CTS Acting General Manager Chen Ya-ling (陳雅琳) also resigned in the wake of the problem, which the company said had resulted from mistakes made by its staff. CTS said some of the tickers had been produced for a disaster drill video commissioned by the New Taipei City government and had been mistakenly aired.

Cheng, 73, was nominated for the chairman post by Stan Shih (施振榮), a member of the board of Taiwan Broadcasting System (TBS), a public broadcasting group that operates eight TV channels, including CTS, according to the statement.

Cheng is a retired professor, who taught public communication courses at various universities and worked in the Department of Advertising at National Chengchi University until 2014, CTS said.

He also served on the boards of TBS and CTS for 11 years in total and was head of the Broadcasting Development Foundation, a now-defunct institute that was tasked with improving broadcasting and telecommunications infrastructure in remote areas, CTS said.

Against that background, Cheng is very familiar with the operations of CTS and TBS and is knowledgeable about the practical skills required in the broadcasting industry, CTS said.

Meanwhile, the replacement of Chen falls under the purview of the new chairman and will be discussed at a board meeting next week, according to Tchen, who attended Thursday's interim meeting,

June 15: CTS fined NT$1 million over false news tickers: NCC

In a related development, lawmakers of the opposition Kuomintang (KMT) on Thursday demanded the resignation of National Communications Commission (NCC) Chairman Chen Yaw-shyang (陳耀祥) over the CTS fiasco.

As soon as Chen Yaw-shyang took his seat in a hearing of the Legislature's Transportation Committee, several KMT lawmakers began shouting that he must "step down" to "take political responsibility" for the CTS matter.

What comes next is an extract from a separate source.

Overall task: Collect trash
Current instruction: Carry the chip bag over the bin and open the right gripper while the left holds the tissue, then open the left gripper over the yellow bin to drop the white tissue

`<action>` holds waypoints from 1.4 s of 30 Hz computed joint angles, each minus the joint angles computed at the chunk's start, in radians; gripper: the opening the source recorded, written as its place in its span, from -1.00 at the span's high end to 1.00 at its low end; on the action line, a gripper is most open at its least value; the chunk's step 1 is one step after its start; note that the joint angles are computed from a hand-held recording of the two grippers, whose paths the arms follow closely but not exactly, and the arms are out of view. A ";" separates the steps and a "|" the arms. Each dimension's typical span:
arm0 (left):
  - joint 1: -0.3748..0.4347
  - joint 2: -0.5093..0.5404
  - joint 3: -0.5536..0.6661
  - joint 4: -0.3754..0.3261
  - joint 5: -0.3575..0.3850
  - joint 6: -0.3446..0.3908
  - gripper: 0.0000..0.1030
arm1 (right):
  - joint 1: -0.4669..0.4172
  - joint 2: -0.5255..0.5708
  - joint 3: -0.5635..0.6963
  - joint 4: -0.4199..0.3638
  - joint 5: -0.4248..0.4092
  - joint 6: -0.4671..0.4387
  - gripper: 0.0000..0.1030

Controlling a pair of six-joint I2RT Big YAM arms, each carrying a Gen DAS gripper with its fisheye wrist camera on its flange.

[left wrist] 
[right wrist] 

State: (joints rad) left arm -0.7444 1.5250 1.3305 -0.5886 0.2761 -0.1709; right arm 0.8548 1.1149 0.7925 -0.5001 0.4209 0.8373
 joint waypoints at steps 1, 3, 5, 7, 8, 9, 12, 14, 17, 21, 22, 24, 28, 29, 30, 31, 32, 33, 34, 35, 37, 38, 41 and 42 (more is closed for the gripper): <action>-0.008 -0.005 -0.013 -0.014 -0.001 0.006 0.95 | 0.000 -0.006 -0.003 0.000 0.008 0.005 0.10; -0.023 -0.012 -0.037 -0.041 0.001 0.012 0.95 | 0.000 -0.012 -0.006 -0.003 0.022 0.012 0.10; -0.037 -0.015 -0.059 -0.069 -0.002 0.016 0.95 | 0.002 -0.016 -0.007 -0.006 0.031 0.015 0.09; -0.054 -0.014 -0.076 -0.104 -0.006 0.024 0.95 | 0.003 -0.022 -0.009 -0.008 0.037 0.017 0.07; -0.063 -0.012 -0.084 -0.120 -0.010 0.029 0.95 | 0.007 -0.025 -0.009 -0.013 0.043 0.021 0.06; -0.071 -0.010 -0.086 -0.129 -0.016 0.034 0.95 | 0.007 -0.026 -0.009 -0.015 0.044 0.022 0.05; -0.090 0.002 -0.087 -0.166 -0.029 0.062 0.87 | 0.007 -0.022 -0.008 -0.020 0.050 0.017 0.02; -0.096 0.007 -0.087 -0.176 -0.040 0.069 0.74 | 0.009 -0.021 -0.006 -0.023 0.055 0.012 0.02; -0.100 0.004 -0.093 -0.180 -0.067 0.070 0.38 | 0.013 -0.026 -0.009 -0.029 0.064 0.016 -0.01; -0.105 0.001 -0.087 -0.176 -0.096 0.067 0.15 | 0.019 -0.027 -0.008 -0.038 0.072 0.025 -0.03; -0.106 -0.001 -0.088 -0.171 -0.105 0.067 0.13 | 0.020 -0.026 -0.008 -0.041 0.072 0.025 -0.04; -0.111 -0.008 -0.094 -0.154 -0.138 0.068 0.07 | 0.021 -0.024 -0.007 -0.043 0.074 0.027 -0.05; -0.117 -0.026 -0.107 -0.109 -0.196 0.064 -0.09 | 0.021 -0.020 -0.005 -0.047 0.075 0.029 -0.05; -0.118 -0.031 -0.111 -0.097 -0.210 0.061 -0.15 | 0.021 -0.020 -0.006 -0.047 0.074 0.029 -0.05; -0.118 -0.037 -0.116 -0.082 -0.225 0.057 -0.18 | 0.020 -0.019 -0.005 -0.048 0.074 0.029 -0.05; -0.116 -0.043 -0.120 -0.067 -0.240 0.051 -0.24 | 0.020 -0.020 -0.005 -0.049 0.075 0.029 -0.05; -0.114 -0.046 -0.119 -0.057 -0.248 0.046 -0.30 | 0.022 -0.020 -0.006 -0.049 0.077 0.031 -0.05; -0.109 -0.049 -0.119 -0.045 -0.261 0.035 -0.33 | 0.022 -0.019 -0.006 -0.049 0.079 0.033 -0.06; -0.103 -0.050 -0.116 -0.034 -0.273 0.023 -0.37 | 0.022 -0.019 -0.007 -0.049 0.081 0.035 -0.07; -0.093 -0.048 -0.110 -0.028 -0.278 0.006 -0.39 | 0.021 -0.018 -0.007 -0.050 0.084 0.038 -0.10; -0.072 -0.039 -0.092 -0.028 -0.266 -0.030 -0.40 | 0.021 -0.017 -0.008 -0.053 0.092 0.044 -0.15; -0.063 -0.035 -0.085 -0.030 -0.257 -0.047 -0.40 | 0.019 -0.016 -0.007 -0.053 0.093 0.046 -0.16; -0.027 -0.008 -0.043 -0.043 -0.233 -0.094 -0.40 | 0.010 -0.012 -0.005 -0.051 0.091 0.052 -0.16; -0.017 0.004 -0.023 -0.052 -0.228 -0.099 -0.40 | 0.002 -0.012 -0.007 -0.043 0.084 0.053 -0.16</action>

KMT Legislator Cheng Li-wun (鄭麗文) said Chen Yaw-shyang was liable because he had pushed for CTS News and Info to change from channel 130 to 52, which was previously held by CTi News.

CTi News, a prominent pro-China station, was forced to close down its TV channel and now uses an online-only format, after the NCC in December 2020 denied its request to renew its broadcast license.

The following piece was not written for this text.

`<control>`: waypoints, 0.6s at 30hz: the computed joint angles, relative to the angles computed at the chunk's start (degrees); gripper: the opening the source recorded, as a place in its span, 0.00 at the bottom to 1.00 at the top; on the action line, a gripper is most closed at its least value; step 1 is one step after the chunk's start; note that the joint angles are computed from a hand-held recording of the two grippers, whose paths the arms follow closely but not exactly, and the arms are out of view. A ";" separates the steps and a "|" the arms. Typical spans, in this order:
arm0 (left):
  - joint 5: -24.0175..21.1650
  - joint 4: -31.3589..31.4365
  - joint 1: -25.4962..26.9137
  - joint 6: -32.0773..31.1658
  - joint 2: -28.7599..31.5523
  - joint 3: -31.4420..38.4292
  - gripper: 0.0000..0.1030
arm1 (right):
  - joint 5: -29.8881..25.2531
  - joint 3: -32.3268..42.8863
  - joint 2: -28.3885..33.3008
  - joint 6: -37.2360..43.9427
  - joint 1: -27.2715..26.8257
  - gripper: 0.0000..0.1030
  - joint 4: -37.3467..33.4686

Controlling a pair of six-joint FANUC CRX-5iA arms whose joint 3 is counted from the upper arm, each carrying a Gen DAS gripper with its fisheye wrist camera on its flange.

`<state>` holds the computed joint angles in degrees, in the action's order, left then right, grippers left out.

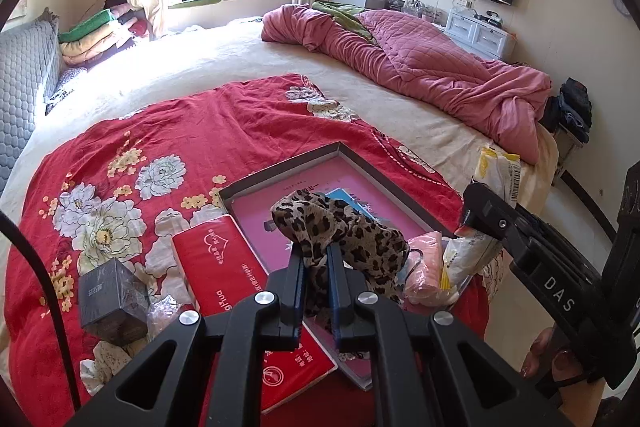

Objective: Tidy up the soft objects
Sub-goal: 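Carry the scrunchie with the left tool while the right tool carries the snack bag over the tray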

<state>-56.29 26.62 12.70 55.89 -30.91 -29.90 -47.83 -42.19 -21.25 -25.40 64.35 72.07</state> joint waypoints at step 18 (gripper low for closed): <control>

At the time, NCC said the decision was made on the grounds that CTi News had frequently contravened media regulations, aired inaccurate reports and ignored warnings to improve, but the KMT had argued that the NCC was infringing on freedom of the press.

On Thursday, KMT lawmakers also told Chen Yaw-shyang that the NCC should revoke CTS's broadcast license for running the false news tickers on live TV.

In response, Chen Yaw-shyang said an initial probe into the CTS case had found that the company may be in violation of Article 21-3 of the Radio and Television Act, which states that that radio/television programs "shall not disrupt public order."

Under the law, the penalty is a fine of between NT$200,000 (US$6,770) and NT$2 million, he said, adding that the NCC will make a decision on the CTC case in about three to six months.